(Task to carry out):
This task calls for copying each line below that contains "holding".

Dataset records
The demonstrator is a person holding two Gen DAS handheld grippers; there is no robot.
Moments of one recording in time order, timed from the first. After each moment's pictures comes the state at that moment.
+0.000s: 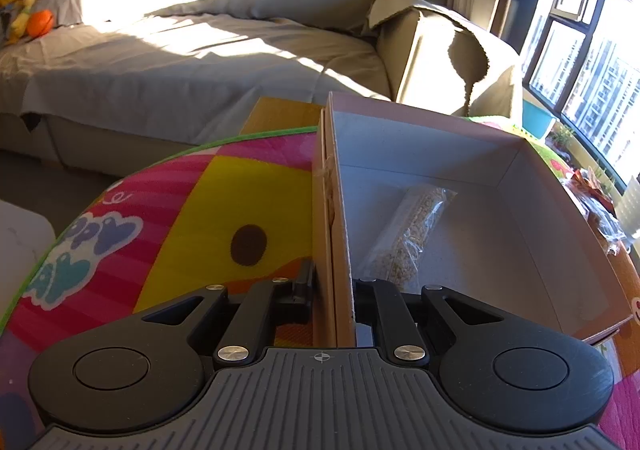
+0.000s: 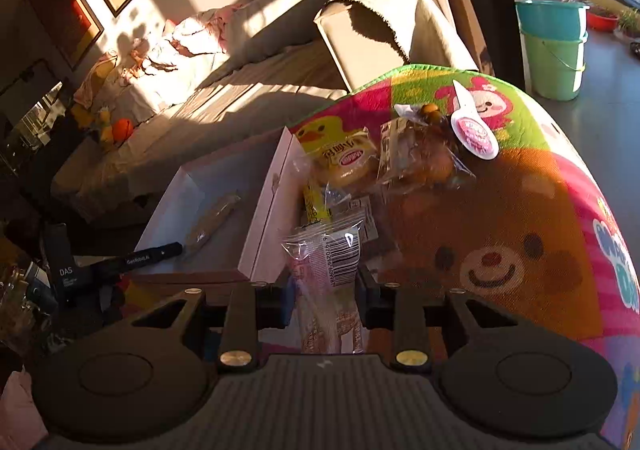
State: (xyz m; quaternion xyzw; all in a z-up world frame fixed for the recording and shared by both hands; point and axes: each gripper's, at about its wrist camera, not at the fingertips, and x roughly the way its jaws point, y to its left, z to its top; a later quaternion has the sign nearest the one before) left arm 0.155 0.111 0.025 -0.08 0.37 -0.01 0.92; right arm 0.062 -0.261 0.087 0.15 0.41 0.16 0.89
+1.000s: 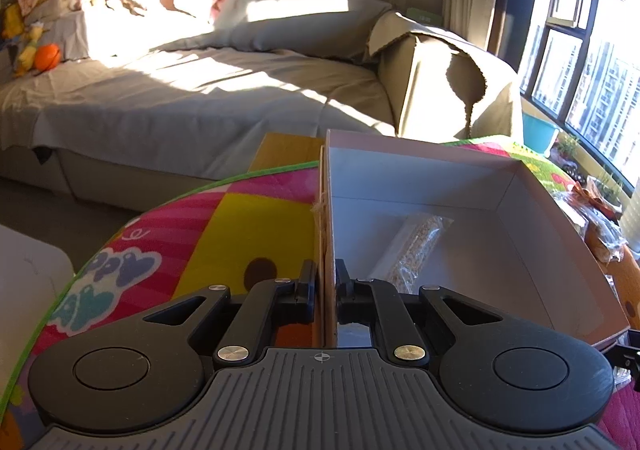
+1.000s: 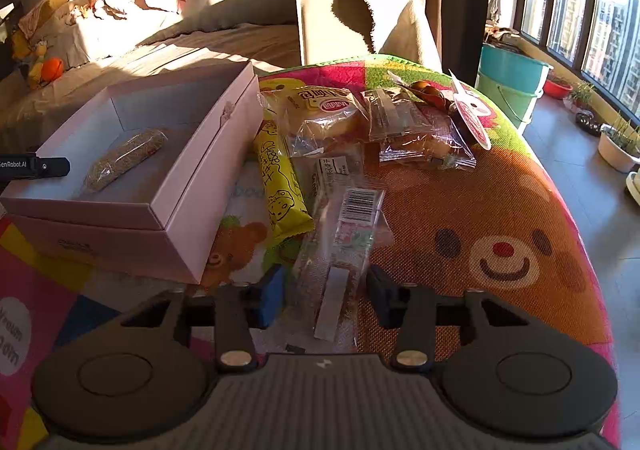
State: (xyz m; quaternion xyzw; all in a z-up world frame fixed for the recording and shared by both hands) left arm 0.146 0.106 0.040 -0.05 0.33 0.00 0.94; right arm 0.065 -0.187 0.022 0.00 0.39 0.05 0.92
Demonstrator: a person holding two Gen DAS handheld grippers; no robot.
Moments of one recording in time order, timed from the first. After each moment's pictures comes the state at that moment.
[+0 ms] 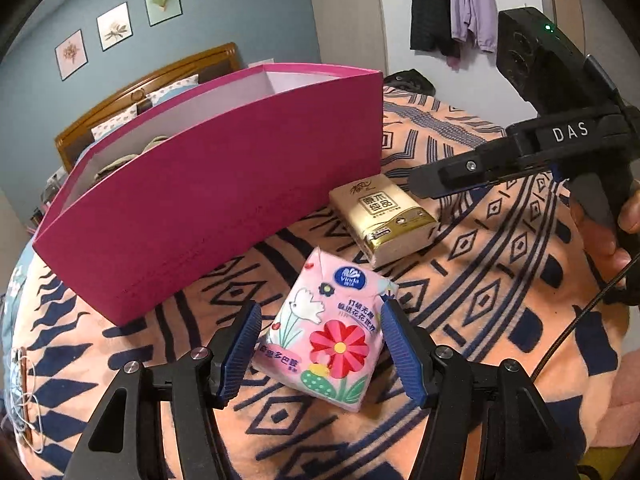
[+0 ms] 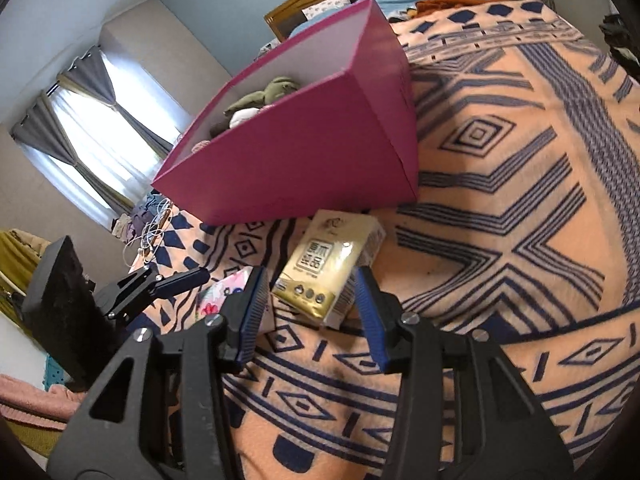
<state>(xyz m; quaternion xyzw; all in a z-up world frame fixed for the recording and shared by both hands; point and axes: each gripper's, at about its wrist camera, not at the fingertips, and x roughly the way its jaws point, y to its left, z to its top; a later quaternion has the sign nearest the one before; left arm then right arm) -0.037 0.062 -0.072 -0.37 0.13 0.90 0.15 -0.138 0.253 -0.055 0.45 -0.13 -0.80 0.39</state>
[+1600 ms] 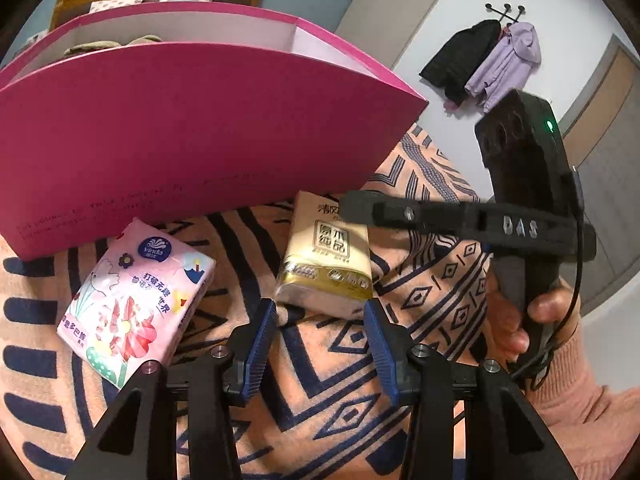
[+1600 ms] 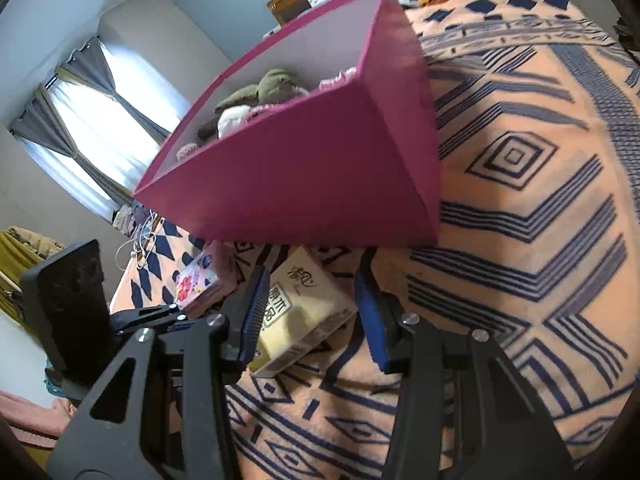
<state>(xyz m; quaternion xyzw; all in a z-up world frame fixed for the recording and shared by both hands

(Reply):
The demonstrator is a person holding two Gen DAS handheld grippers; there is no robot.
Demonstrator: a person holding two Gen DAS handheld grippers; no robot.

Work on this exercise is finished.